The inclusion of Souleymane Cissé’s masterpiece Baara (1978) in this year’s festival would have been cause for celebration even if the organizers hadn’t managed to bring Cissé—the legend himself—to Lincoln Center for a post-screening discussion with a reverent audience. As Cissé made clear to festival goers, Baara is about the persistence of forms of sociopolitical oppression associated with the rapacious capitalist system. The film focuses on the experiences of workers at a factory in Bamako. Some of them desire revolution; others must be taught the importance of organizing. “What happened to our revolutionary projects to change social conditions?” asks one disillusioned man. “When you work in the private sector, it’s forced labor. You work like the devil, and you earn nothing.” Several workers are too tired even to attend union meetings. The director of the factory, in response to disappointing financial returns, opts for massive layoffs.

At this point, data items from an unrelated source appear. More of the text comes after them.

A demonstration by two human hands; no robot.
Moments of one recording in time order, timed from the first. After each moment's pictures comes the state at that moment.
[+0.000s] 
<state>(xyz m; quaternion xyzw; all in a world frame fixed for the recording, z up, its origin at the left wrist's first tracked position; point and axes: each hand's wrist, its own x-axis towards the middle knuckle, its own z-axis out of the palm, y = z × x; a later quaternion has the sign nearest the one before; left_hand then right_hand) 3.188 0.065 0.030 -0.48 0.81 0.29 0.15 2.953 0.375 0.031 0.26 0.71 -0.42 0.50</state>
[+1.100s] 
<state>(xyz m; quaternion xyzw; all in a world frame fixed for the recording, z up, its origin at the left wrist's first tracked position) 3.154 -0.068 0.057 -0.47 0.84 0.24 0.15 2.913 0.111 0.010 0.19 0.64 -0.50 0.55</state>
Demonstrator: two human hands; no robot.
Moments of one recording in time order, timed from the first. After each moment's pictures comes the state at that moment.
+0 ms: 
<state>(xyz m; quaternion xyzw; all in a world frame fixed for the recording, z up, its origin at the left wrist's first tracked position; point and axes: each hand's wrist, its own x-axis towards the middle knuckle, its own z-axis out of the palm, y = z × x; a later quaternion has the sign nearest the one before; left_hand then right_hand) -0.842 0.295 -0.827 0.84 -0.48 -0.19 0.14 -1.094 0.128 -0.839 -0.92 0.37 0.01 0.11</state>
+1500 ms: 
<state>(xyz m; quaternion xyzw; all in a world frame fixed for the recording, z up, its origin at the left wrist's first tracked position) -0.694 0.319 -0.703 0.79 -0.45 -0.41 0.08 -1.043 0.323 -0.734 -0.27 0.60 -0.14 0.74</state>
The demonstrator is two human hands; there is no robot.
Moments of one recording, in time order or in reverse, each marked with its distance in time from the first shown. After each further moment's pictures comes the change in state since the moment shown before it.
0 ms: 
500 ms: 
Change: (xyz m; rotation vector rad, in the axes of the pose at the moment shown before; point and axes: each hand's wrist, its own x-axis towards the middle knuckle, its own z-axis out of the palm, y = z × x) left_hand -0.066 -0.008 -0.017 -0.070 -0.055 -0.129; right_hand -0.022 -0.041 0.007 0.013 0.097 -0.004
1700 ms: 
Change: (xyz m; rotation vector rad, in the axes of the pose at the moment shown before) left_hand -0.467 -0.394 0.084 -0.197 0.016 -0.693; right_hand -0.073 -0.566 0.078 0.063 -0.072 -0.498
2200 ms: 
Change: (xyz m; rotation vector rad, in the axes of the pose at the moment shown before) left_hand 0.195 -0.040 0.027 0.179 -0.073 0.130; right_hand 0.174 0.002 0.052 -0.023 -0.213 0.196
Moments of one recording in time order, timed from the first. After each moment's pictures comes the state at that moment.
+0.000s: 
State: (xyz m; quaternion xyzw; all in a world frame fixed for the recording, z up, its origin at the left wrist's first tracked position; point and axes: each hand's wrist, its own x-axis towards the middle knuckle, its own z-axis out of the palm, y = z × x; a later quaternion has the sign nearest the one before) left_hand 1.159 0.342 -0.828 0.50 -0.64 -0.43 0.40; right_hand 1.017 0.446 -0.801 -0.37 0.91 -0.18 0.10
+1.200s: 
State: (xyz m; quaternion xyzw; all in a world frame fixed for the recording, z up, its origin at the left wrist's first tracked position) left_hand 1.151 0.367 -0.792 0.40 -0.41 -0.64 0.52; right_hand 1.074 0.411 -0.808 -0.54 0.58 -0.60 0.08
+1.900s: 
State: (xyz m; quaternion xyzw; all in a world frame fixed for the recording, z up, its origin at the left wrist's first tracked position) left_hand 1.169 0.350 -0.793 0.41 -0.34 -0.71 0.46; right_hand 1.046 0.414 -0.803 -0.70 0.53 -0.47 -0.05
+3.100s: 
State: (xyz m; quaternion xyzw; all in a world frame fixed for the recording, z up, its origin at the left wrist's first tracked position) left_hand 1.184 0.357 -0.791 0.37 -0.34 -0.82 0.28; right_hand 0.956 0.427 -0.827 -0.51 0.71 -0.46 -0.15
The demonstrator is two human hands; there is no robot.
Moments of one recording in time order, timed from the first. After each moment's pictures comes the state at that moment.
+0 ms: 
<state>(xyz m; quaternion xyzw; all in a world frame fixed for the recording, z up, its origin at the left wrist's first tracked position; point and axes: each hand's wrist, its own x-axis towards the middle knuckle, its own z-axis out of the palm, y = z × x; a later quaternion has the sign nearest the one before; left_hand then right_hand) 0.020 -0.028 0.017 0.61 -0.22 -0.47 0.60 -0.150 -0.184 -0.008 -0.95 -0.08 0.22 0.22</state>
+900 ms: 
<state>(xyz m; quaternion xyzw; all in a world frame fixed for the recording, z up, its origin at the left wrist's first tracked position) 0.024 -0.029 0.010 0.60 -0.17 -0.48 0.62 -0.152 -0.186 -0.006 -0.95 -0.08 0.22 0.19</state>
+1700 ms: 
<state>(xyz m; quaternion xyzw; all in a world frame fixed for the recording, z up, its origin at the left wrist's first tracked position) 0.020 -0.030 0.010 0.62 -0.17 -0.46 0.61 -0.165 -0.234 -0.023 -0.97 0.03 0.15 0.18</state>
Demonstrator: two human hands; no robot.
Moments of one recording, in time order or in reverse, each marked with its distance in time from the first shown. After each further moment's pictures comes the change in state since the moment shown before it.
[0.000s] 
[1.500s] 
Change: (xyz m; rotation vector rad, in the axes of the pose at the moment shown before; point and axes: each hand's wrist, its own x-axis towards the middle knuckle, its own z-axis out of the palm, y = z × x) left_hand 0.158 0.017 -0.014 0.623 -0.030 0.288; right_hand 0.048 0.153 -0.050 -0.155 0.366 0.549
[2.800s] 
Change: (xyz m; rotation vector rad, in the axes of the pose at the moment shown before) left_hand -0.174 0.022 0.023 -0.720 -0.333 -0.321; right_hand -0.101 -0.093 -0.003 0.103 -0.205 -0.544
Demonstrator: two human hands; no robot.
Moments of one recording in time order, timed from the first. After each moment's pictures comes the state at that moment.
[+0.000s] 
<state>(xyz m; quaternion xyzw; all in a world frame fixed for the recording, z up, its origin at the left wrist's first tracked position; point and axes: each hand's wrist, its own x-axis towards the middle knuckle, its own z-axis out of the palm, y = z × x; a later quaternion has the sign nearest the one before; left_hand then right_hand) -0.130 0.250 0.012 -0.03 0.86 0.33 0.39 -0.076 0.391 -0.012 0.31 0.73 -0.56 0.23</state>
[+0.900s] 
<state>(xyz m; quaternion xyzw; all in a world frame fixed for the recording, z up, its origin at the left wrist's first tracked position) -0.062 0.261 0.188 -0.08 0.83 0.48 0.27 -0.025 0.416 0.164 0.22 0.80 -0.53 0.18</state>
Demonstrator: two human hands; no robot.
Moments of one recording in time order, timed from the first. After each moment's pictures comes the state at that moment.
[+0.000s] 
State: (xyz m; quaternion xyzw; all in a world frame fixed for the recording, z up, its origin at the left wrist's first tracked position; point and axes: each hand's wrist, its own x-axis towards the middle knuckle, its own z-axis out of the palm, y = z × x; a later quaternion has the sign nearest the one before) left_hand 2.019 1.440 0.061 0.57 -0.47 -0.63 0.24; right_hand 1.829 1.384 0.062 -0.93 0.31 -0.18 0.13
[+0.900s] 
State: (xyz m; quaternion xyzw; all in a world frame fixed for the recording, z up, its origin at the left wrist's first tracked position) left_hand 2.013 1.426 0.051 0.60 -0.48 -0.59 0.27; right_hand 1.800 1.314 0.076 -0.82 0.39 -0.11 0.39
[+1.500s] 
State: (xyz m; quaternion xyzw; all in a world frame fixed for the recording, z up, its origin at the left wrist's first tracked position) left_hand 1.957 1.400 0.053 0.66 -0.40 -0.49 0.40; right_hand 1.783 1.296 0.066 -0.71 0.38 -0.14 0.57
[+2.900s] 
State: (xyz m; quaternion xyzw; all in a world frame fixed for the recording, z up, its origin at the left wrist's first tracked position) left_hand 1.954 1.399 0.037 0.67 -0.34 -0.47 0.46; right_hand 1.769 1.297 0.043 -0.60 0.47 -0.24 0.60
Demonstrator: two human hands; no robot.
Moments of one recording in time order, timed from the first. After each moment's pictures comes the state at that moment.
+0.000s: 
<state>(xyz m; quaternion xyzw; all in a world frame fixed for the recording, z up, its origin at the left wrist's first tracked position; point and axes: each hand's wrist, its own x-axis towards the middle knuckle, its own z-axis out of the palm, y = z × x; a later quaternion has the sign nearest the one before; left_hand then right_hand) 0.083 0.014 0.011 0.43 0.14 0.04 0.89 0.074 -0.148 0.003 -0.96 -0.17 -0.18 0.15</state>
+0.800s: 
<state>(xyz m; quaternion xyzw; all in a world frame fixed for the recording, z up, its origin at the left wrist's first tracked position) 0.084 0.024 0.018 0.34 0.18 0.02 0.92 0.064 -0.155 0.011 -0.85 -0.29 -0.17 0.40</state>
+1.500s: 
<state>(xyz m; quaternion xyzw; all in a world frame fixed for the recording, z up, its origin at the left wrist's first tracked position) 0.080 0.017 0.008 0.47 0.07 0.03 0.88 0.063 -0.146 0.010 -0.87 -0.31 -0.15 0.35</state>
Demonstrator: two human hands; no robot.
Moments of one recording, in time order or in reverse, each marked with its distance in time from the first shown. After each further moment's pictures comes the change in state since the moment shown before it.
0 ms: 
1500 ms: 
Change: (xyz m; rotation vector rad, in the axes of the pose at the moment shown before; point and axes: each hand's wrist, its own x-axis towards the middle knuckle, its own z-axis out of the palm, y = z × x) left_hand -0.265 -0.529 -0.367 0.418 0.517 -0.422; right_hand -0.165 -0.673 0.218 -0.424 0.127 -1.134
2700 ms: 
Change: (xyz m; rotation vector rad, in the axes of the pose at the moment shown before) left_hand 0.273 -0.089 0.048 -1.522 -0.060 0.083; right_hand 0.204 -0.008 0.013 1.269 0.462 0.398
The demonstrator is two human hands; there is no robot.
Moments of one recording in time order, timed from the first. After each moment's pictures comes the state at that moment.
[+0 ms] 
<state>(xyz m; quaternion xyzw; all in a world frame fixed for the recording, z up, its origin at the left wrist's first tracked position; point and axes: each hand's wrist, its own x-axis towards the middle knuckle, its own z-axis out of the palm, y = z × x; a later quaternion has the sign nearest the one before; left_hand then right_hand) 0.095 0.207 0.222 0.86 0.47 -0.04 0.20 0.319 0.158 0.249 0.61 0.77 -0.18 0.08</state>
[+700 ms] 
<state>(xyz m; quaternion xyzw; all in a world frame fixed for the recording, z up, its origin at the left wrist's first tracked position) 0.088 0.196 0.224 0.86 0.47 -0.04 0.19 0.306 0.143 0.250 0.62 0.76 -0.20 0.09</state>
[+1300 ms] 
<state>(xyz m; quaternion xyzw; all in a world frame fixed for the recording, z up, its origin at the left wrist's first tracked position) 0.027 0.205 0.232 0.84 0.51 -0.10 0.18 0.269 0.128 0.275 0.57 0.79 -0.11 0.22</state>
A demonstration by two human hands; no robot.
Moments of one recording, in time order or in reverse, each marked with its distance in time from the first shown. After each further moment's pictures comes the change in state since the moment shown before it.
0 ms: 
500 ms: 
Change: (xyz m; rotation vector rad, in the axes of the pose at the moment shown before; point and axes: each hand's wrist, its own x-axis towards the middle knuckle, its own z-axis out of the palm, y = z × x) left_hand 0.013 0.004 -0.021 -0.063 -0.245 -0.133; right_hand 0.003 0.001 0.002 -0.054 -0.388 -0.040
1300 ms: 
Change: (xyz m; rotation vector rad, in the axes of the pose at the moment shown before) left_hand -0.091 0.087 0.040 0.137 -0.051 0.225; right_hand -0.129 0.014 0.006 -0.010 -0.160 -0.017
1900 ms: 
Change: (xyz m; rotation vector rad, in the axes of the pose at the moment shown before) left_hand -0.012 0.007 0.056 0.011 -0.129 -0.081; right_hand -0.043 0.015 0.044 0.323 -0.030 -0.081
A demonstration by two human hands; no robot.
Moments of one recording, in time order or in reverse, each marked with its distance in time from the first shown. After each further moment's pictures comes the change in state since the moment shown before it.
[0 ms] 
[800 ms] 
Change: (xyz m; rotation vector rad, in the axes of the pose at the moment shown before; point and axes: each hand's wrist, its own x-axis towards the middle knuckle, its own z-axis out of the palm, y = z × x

Those who remain in his employ want shorter workdays, better pay, and less toxic conditions at the job site. The factory director is unyielding.
“You got rich because your father was a small clerk misusing public funds,” his wife reminds him, with such justified venom that he strangles her to death on the spot—a stark reminder that capitalist exploitation and patriarchal violence go hand in hand.
There are masterful images in Baara: the wife’s corpse spread across the marriage bed; the irate workers chasing after the director’s car; the men carrying the corpse of the factory’s latest engineer, murdered because he agitated for change; and, finally, the montage of faces silently contemplating revolution.
During the post-screening discussion, Cissé talked about wanting to make a film about corruption, stressing that the issues at the center of the now-41-year-old Baara are those that we who live under capitalism are still dealing with today. A framing device, depicting two figures—the engineer and the laborer who shares his name—walking through a field of flames, forcefully conveys Cissé’s message, which he rearticulated in person for the Lincoln Center audience: an incineration is required—a burning away of capitalist evils—and an acceptance of the fact that, in order to achieve meaningful change, we must walk through fire. We must go through hell.